# 1946 continental



## Spence36 (Mar 21, 2011)

Just picked a sweet og continental anyone know anything about it. looking to sell it but dont know value its all there even tires are real just need correct pedals but i dont know what kind to put on it i think front left brake has been replaced with 60's schwinn lever and caliper >>>


----------



## unknown52 (Mar 22, 2011)

how you checkin serial number or matchin that to be a 46.  trying to get better at recognizing years and any help would help me.


----------



## sailorbenjamin (Mar 22, 2011)

Nice bike.  Decals, crank and fenders look to be about that vintage.  Seat, too.  Schwinn serial numbers are tough before '48.  Tires are probably "Schwinn 26x1 3/8"  Which is equivalent to English 26x1 1/4.  The rims on these are 597s so don't buy English 26x1 3/8 cause they're for a 590 rim.
Do the rear dropouts face forward or backwards?  is the kickstand a braze on or a bolt on?  I'm guessing this is a fillet brazed frame so you won't see any evidence of unfinished seams where the chainstays attach to the bottom bracket.  If you look under a later Conti you'll see what I mean.
Where are you located and what size is it (from the center of the crank to the center of the top tube)?


----------



## ftwelder (Mar 22, 2011)

Those Lauterwasser handlebars are begging to be flipped.
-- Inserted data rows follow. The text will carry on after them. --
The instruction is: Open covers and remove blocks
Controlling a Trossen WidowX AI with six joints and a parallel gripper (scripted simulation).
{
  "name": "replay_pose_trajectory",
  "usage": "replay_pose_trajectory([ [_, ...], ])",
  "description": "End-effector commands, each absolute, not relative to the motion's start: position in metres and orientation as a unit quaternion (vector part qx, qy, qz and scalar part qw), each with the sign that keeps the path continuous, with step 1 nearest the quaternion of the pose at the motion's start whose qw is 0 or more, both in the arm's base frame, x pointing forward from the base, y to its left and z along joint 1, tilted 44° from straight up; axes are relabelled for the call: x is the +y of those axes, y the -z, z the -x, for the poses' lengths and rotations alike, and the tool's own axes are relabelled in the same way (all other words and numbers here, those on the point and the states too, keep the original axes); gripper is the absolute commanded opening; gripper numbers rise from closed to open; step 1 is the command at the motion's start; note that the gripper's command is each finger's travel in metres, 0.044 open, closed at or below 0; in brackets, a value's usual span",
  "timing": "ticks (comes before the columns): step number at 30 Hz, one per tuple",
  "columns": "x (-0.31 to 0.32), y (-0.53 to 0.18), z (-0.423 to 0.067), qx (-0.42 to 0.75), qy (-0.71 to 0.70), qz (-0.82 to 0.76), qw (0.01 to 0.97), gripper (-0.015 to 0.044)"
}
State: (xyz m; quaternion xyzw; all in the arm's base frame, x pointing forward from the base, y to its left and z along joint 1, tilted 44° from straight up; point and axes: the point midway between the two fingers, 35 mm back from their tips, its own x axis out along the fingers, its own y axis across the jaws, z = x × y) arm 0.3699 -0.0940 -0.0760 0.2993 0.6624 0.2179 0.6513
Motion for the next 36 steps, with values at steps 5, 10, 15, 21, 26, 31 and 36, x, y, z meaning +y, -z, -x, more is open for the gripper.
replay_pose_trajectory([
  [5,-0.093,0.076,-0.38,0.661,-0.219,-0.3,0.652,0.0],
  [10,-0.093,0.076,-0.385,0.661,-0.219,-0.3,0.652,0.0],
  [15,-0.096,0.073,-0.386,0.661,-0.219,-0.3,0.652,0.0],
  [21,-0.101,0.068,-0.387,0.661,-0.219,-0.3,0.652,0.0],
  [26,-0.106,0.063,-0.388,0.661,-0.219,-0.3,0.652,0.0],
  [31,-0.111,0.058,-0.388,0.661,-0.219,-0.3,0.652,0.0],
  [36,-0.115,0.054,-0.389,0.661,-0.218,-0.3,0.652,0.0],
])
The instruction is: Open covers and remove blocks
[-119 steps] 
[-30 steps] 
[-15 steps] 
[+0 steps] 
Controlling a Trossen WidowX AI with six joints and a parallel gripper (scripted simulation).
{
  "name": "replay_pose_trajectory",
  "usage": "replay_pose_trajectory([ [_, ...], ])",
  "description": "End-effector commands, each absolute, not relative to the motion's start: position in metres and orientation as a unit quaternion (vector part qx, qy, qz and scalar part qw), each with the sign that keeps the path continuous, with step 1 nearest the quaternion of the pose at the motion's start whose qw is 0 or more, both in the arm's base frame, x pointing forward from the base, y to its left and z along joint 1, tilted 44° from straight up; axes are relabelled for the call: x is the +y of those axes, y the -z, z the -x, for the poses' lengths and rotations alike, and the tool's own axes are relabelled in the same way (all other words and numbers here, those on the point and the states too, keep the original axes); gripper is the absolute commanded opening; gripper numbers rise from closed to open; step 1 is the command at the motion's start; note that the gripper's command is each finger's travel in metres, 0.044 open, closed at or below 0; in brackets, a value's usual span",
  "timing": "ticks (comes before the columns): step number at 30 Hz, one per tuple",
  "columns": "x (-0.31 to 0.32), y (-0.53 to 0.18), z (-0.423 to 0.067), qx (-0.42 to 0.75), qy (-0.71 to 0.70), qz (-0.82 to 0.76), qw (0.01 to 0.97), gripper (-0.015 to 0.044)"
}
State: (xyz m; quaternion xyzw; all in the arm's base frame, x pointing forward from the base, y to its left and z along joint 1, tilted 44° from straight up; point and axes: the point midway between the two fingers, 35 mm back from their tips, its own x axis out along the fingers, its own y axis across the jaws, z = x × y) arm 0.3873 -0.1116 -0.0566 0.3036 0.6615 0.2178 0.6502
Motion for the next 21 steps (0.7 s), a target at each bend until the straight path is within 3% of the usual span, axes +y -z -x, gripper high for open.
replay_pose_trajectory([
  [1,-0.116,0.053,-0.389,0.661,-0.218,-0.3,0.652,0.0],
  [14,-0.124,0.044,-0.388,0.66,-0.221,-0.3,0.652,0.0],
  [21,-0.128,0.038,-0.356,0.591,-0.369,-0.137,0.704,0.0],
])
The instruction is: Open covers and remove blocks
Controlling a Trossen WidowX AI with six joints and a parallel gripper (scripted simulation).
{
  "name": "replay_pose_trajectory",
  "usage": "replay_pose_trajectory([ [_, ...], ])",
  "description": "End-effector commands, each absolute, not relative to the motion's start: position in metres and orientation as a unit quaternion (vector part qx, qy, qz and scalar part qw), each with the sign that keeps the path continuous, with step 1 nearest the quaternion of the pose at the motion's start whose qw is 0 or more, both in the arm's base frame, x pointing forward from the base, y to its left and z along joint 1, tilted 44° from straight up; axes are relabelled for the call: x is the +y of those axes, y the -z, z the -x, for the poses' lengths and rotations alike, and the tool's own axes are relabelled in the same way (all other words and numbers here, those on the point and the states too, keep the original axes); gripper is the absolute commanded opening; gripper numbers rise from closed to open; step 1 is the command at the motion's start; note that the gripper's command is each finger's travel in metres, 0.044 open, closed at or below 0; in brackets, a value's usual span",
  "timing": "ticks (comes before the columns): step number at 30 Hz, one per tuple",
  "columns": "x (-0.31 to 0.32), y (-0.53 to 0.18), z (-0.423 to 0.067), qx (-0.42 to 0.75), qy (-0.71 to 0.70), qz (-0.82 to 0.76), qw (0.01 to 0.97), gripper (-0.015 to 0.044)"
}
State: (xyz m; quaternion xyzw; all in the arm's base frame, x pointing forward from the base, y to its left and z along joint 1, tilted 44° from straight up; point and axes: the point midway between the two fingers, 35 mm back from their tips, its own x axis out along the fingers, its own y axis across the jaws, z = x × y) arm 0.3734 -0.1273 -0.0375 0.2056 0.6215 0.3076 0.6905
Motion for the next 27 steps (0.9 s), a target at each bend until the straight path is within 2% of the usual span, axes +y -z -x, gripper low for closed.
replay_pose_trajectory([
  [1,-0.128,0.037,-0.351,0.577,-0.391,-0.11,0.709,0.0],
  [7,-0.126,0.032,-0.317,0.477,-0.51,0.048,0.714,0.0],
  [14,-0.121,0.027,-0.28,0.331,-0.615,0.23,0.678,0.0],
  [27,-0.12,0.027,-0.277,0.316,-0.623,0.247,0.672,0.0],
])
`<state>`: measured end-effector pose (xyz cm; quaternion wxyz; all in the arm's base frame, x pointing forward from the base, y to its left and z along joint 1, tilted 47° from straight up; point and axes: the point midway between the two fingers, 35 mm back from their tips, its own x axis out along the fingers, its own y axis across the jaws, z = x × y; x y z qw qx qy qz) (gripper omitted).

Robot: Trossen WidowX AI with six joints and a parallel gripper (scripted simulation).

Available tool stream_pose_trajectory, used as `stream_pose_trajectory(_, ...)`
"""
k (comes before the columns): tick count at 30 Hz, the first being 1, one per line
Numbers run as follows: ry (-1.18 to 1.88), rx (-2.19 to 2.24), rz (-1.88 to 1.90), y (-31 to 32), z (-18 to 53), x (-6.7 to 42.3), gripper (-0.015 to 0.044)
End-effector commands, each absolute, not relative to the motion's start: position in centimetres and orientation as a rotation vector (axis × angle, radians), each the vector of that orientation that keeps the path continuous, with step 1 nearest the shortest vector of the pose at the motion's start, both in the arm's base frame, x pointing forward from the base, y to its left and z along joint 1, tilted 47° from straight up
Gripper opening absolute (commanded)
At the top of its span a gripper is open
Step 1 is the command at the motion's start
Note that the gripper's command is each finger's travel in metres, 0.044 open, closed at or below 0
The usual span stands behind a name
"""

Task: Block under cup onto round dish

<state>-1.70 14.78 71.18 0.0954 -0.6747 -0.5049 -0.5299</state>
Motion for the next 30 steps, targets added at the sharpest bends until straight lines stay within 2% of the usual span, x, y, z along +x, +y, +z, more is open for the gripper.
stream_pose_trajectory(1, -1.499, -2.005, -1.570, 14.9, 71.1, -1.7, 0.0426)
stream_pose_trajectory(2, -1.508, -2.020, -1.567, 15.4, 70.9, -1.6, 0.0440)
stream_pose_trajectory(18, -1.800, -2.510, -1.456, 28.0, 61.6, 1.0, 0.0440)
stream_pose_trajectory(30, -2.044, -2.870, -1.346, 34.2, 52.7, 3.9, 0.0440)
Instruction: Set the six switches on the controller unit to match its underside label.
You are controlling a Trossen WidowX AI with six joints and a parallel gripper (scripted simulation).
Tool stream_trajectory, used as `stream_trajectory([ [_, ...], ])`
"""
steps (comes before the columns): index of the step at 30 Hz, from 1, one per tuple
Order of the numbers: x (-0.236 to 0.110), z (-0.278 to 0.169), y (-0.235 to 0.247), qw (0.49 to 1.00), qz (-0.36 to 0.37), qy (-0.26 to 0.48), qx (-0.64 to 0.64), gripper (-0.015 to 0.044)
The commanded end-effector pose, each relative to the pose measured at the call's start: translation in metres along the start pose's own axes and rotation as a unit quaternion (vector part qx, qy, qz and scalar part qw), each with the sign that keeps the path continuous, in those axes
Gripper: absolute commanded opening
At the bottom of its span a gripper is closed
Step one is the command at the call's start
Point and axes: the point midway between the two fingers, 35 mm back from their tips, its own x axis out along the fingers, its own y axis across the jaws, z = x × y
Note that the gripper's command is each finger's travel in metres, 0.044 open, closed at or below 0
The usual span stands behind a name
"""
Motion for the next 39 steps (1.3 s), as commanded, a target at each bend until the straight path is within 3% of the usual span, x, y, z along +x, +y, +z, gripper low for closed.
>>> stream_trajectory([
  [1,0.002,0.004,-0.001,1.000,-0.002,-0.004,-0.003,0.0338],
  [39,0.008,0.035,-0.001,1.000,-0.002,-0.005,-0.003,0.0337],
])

Nice ride.


----------



## Larmo63 (Mar 23, 2011)

It's great, let me know what you'd like for it. Thanks!


----------



## videoranger (Mar 25, 2011)

Nice find, I really like those early Schwinn lightweights. You may want to sell the rack separately since I don't think it's original and pre-war racks are sought after.


----------



## Crestonean (Mar 27, 2011)

That's a nice looking bike - especially those beautiful stainless fenders! I was lucky to find a pair for my '48 Continental, but they were EXPENSIVE. Hopefully you'll enjoy a few rides before you sell it.........


----------



## ace (Apr 11, 2011)

What are you asking for the bike? I have one in black, blue and a 1953 in green. Very sweet bikes.  Thanks!


----------